Who is J. Patrick Rooney?
And why is he funding People of Color United, a group that has started running attack ads against John Kerry, describing him as "rich, white and wishy-washy" and mocking his wife for boasting of her African roots?
First things first. This is J. Patrick Rooney.
So he's not what you might first expect to see when you hear of a major bankroller of a group named "People of Color United"--a group, I might add, that seems to have no web presence at all and seems to have popped up out of nowhere just recently.
But it is what you would expect to see if you're looking for a guy who bankrolls Republican smear campaigns and gets favors from the Bush administration.
So who is J. Patrick Rooney? I'll let the Detroit Federation of Teachers answer that one for you:
Medicare's Hidden Bonanza for J. Patrick Rooney
There is little doubt about the biggest short-term winner in the new Medicare law. He is J. Patrick Rooney, a major Republican campaign donor and huge supporter of privatization of both health insurance and public schools. In 1991, he founded the first privately-funded school voucher program, the Educational CHOICE Charitable Trust, in Indianapolis. Rooney later created CEO America, a national private school voucher program funded by the Walton Family Foundation, which operates Wal-Mart, the largest and one of the most aggressive anti-union employers in the country.

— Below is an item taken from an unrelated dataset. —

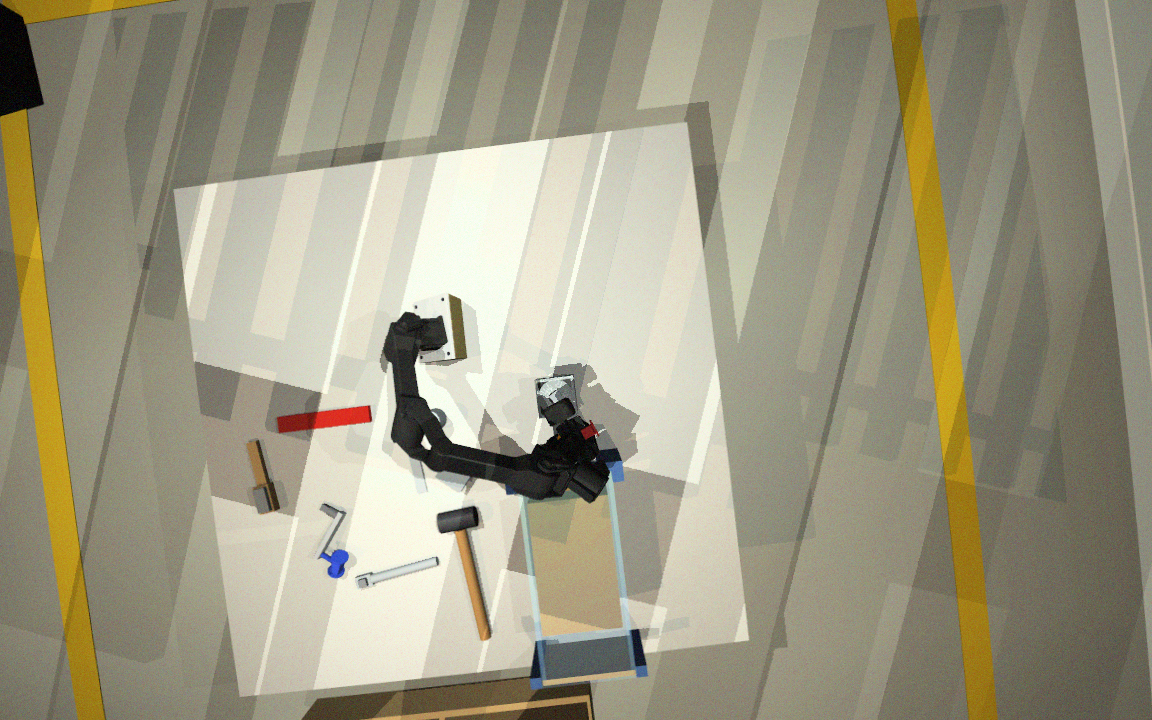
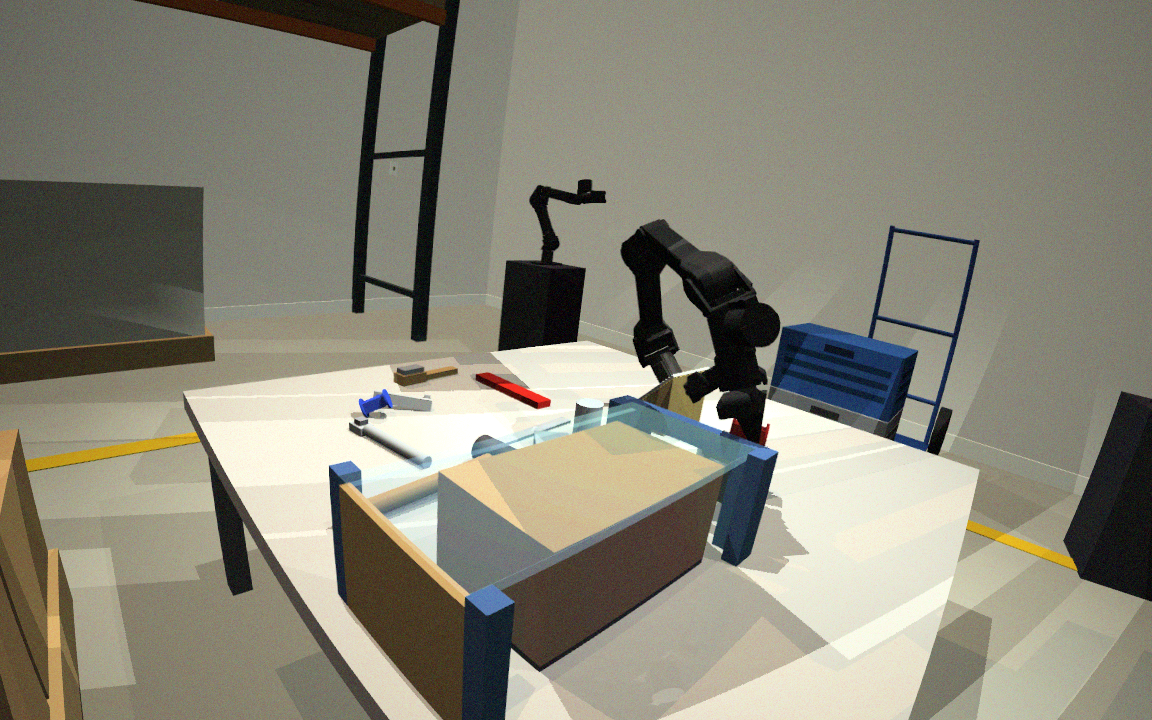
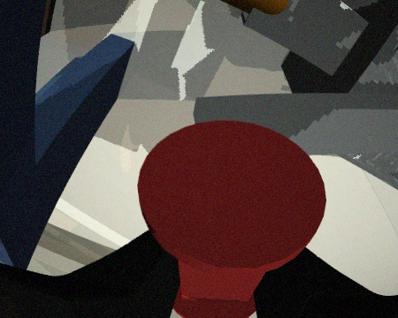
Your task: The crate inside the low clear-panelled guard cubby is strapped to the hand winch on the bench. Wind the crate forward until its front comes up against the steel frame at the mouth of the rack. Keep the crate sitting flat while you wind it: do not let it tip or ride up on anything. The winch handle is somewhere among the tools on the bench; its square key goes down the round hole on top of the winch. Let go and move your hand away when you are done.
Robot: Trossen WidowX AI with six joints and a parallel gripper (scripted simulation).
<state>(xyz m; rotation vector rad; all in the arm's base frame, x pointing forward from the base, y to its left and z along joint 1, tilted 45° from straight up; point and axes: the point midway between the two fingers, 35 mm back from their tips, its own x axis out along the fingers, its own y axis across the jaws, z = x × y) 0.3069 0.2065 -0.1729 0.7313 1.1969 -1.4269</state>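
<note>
My gripper tip is now 3 cm to the left of the red-knobbed winch handle, 3 cm past it and 3 cm above it. Round my gripper tip: clear-panelled cubby: 31 cm ahead, 11 cm to the right, 2 cm below; winch: 10 cm below, 10 cm behind, 6 cm to the right; red knob: 1 cm to the right.
</note>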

Just days before the new Medicare bill passed, UnitedHealth Group, the largest insurer in America, paid $500 million in cash for Rooney's family-owned company, a move that analysts say was directly tied to the Medicare bill's provisions broadening the market for HSAs. In their 10-year campaign to promote HSAs, Rooney's family, companies, and employees have given $3.6 million to political candidates and committees, with 90 percent going to Republicans. Rooney and his companies gave another $2.2 million to Republican organizations, including $121,000 to help pay for President Bush's Florida recount battle, and nearly $1.9 million for a group called the Republican Leadership Coalition, which ran attack ads against Al Gore during the 2000 campaign. In the meantime, the Golden Rule division of UnitedHealth has gotten a jump on the competition, having rolled out new health savings accounts within weeks of the bill's passage. By then, UnitedHealth's stock had already jumped 9 percent. "We know this market exceptionally well," Golden Rule's top lobbyist, Brian McManus, boasted. "We pioneered it."
So in other words, he's a crony--a crony who's using inflammatory, racially charged rhetoric to spread misinformation about John Kerry and his wife. Kerry comes in for criticism over a rigged vote that the Senate Republicans were never going to allow to pass--the one on unemployment benefits--while the Washington Post article linked above states:
Another ad attacks Teresa Heinz Kerry, who, at the Democratic convention last month cited her birth and upbringing in Mozambique and who has described herself as African American. In the radio commercial, the announcer says: "His wife says she's an African American. While technically true, I don't believe a white woman, raised in Africa, surrounded by servants, qualifies."It's disgusting.
And lest you think that any of this is motivated by genuine feeling instead of profit margin, I'll refer you to the end of the WaPo article.
Rooney sold Golden Rule to UnitedHealth Group Inc. for a reported $893 million in September 2003, just as Congress moved toward passage of a tax break for health savings accounts that will cost the Treasury $16.5 billion in lost revenue over the first five years.
After the 2003 passage of the Medicare bill, the Democratic National Committee released a report headlined "Bush's Medicare Bill Provided Major Payoff to Golden Rule." It charged that "in their 10 year campaign to promote the accounts, Rooney's family, companies and employees have given $3.6 million to political candidates and committees, with 90 percent going to Republicans."
How long before the commercials make CNN while the background stays, well, in the background?